On Linux, it'd likely go until completion. You can't write to executables and libraries that are currently running (ETXTBUSY), so shred can't trash either itself or find.
The exception is shared libraries on Linux. Shared libraries are mmapped into the address space of the executable that uses them. Back in the day, mmap used to support a `MAP_DENYWRITE` flag, which it no longer does - so you _can_ write to a shared library that is currently in use. I found this out the hard way when a shared library that I'd written (which maintained some state in its constructor) started crashing mysteriously anytime it was used by more than one process. It took two weeks of debugging to figure out why this was happening. [1] has more details about `ETXTBUSY`, `MAP_DENYWRITE` and shared libraries.
rm doesn't actually modify the file. It does an unlink which removes the link from the filename to the file.
Essentially, a file can have 0 or more names linked to it. As long as a file has at least one name or at least one process with it open, it will persevere.
By contrast, shred actually writes to the underlying file.
True, but I wonder if it would first get stuck on trying to shred e.g. /dev/stderr or if after shredding the files in /etc some daemon woke up and tried to read a file there and choked.
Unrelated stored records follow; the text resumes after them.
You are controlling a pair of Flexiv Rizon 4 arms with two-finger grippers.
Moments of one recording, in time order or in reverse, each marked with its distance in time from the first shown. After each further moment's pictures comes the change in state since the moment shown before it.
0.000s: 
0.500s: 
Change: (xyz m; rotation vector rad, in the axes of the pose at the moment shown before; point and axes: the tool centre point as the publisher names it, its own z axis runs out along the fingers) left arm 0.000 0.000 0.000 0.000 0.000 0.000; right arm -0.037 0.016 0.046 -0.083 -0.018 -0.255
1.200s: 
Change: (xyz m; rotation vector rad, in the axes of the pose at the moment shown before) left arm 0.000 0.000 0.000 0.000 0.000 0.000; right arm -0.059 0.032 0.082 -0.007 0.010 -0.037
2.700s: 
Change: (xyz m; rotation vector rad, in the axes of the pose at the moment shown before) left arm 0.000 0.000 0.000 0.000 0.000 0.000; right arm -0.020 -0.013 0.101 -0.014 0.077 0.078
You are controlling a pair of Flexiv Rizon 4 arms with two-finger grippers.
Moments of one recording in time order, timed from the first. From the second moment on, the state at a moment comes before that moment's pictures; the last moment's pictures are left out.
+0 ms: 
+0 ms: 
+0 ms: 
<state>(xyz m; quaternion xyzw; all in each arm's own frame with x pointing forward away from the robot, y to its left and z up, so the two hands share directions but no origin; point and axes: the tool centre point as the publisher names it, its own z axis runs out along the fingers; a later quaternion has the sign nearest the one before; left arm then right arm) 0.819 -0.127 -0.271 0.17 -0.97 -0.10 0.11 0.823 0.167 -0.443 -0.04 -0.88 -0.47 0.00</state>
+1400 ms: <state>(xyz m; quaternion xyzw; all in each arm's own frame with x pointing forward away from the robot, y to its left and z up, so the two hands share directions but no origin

I do like that /bin/true can actually fail and return false, which technically makes a "Not /bin/false" invocation more resilient: https://github.com/coreutils/coreutils/blob/master/src/true.... (and yes, I know it's the most unlikely thing, I just found it funny)
The other interesting thing about the true command is how much more complicated it got then it needed to be.
first an exercise
touch mytrue
chmod u+x mytrue
./mytrue
echo "error code for mytrue is $?"
This is literally how true started life. yes it is very zen.
The first offense was legal. All code had to have a copyright disclaimer.
even an empty file? Yes. so now it was a file with a copyright disclaimer and nothing else. And the koan-like question comes to mind is "Can you copyright nothing?" well AT&T sure tried.
Then somebody said our programs should be well defined and not depend on a fluke of unix, which at this point was probably a good idea. So true finally had code. It was "exit 0"
Then somebody said we should write our system utilities in C instead of shell so it runs faster. openbsd still has a good example of how this would look.
At some point gnu bureaucracy got involved and said all programs must support the '-h' flag. so that got added, then they said all programs must support locale so that got added. now days gnu true is an astonishing 80 lines long.
The cleverness inside coreutils is mostly around choosing effective ways to interface with the kernel, e.g. using copy_file_range() instead of read()/write() to avoid having to copy the data into userspace.
It's more a software engineering endeavour instead of computer science.
Honest question: why? I'm not really interested in portable scripts, usually I just want to get a job done as fast as possible and move on (for serious automation I prefer Python, shell is for more interactive use for me). Is there any upside to sticking to busybox commands in this case?
That guy is starting from very far away, HN not the place as it is not enough to fill in that amount of blanks.
And from the first thing you learn in real life, is humility, but sometimes, some people makes you feel you know everything, like here... but I very well know I am average/normal, which worsen even more his/her case. Yeah, a bit like John Snow.
This is an horrible feeling.
Not to mention, this post is border-line passive-aggressive... so...
"They are not designed for long life or to scale beyond their role."
Would love to see some examples from the author of programs he believes are "designed for long life" that have been around 30 years.
Or even ones he thinks will be around for 30 years.